> [HOW TO COMPLETE THIS TASK] In the data below, retype exactly the line that contains "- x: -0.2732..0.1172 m" and every line after it, through the last.

> [THE DATA]
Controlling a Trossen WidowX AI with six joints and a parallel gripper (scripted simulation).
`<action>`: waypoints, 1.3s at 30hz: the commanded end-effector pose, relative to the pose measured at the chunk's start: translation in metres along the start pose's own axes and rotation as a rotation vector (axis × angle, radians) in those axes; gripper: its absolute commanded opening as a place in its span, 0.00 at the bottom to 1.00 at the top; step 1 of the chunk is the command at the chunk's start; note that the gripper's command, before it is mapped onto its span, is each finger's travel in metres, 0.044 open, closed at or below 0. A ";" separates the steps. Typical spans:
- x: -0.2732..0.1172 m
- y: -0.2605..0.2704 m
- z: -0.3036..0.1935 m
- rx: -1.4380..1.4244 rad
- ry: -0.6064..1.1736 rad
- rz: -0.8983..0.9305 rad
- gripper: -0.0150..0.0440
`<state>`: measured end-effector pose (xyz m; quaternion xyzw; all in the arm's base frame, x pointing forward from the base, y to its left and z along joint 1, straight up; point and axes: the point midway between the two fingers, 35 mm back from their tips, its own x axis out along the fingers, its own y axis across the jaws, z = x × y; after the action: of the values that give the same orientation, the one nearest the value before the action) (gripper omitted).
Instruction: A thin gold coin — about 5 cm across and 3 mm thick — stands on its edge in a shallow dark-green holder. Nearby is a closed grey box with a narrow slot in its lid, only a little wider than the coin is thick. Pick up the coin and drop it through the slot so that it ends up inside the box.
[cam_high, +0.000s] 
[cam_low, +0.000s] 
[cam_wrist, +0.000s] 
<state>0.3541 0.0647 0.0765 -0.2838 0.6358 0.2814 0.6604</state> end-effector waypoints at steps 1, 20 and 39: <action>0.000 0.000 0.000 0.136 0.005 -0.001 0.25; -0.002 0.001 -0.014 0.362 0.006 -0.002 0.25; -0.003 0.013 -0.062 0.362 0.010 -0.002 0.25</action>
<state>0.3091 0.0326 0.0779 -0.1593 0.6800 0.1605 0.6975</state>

> [WRITTEN REPLY]
- x: -0.2732..0.1172 m
- y: -0.2605..0.2704 m
- z: -0.3036..0.1935 m
- rx: -1.4380..1.4244 rad
- ry: -0.6064..1.1736 rad
- rz: -0.8983..0.9305 rad
- gripper: -0.0150..0.0440
`<state>`: measured end-effector pose (xyz m; quaternion xyzw; all in the arm's base frame, x pointing forward from the base, y to its left and z along joint 1, straight up; point and axes: the point midway between the two fingers, 35 mm back from their tips, its own x axis out along the fingers, its own y axis across the jaws, z = x × y; after the action: of the values that give the same orientation, the one nearest the value before the action) (gripper omitted).
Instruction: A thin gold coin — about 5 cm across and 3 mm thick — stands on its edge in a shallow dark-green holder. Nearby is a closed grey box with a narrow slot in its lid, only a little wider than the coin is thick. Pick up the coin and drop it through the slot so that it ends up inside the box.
[cam_high, +0.000s] 
[cam_low, +0.000s] 
[cam_wrist, +0.000s] 
<state>0.3541 0.0647 0.0765 -0.2838 0.6358 0.2814 0.6604</state> end-effector waypoints at steps 1, 20 and 39: <action>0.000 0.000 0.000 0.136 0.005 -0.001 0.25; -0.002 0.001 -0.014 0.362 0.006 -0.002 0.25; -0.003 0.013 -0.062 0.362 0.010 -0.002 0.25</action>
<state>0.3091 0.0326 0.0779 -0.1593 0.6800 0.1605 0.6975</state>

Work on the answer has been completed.